§ Your assignment
Give back every line of the material exactly. Skip the pictures.
Stored data: Begin
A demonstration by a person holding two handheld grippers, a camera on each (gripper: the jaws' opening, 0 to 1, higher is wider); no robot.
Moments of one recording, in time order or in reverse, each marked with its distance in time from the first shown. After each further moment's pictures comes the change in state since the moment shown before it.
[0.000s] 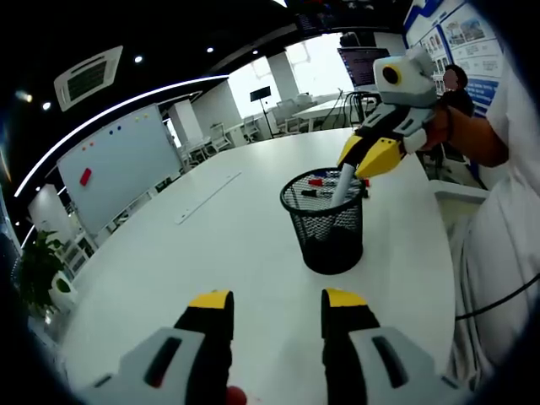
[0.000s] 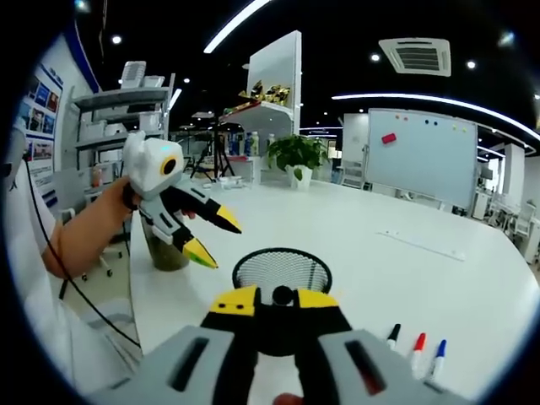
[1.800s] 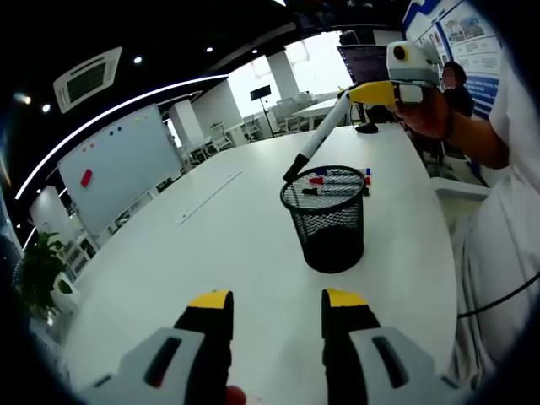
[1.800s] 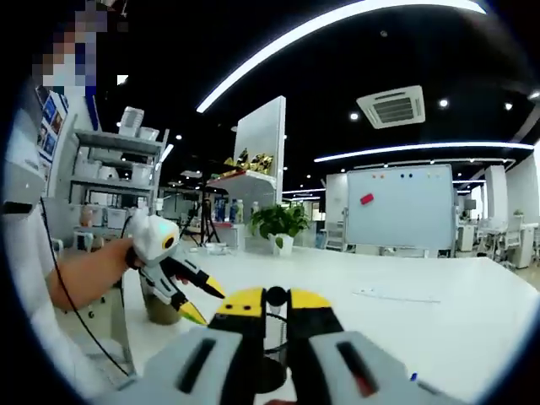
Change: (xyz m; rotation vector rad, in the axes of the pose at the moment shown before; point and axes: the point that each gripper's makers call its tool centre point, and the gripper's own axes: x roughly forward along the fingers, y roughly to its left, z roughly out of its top) left arm 0.000 0.000 -0.001 0.007 0.005 0.007; right arm -0.068 -0.035 0.070 0.026 -0.414 -0.136
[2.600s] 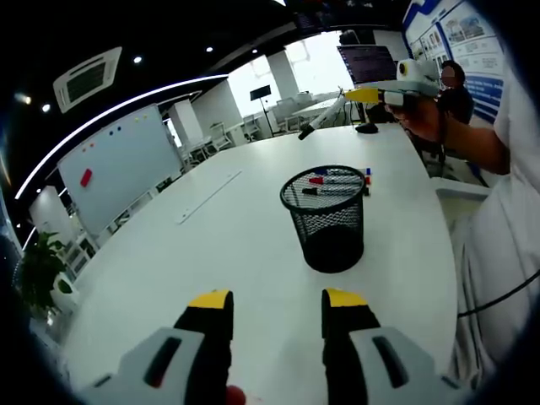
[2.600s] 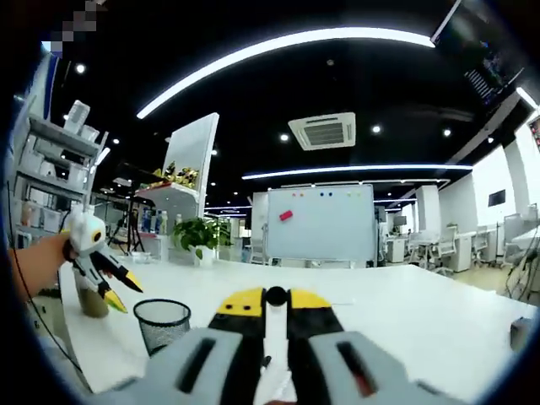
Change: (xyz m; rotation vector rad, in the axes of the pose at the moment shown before) left arm 0.000 0.000 0.001 0.001 0.002 -0.001; right arm -0.065 -0.100 -0.010 -0.054 -0.044 -0.388
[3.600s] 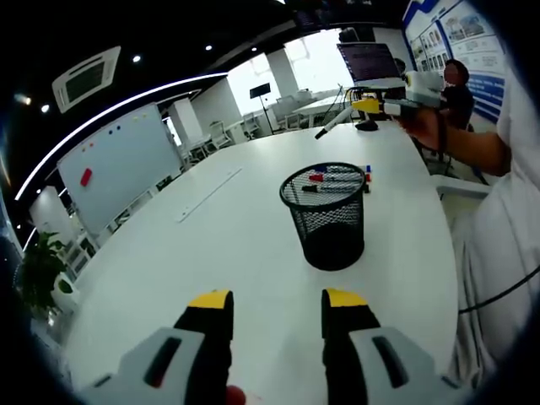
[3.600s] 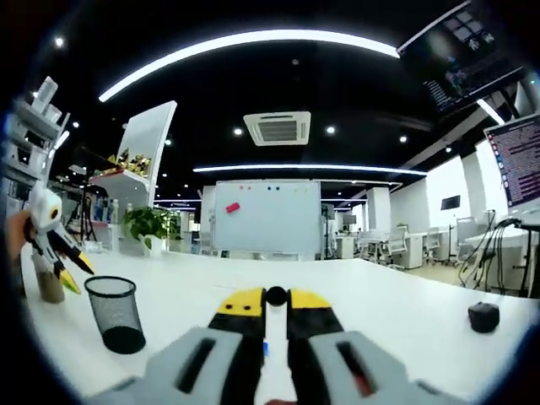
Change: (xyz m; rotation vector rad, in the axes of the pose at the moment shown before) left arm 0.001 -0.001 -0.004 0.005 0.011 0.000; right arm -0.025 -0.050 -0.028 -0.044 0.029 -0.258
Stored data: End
§ Task solution
A demonstration by a person holding two handheld grippers, a camera on each (gripper: the jaws' opening, 0 to 1, higher is wider); no robot.
Moments of one recording, in time order or in reverse, each marked with its distance in time from the first shown. After each further moment's pictures comes the change in state since the moment shown before it.
[0.000s] 
[0.000s] 
[1.800s] 
[1.800s] 
Change: (xyz m; rotation vector rad, in the axes of the pose at the moment shown before; point and axes: the point that each gripper's makers call its tool centre point, and the gripper's own axes: x roughly forward along the fingers, y roughly to its left, z roughly out of its top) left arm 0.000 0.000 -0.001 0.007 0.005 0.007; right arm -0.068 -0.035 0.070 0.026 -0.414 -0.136
[2.600s] 
[2.600s] 
Change: (xyz m; rotation vector rad, in the axes of the pose at the moment shown before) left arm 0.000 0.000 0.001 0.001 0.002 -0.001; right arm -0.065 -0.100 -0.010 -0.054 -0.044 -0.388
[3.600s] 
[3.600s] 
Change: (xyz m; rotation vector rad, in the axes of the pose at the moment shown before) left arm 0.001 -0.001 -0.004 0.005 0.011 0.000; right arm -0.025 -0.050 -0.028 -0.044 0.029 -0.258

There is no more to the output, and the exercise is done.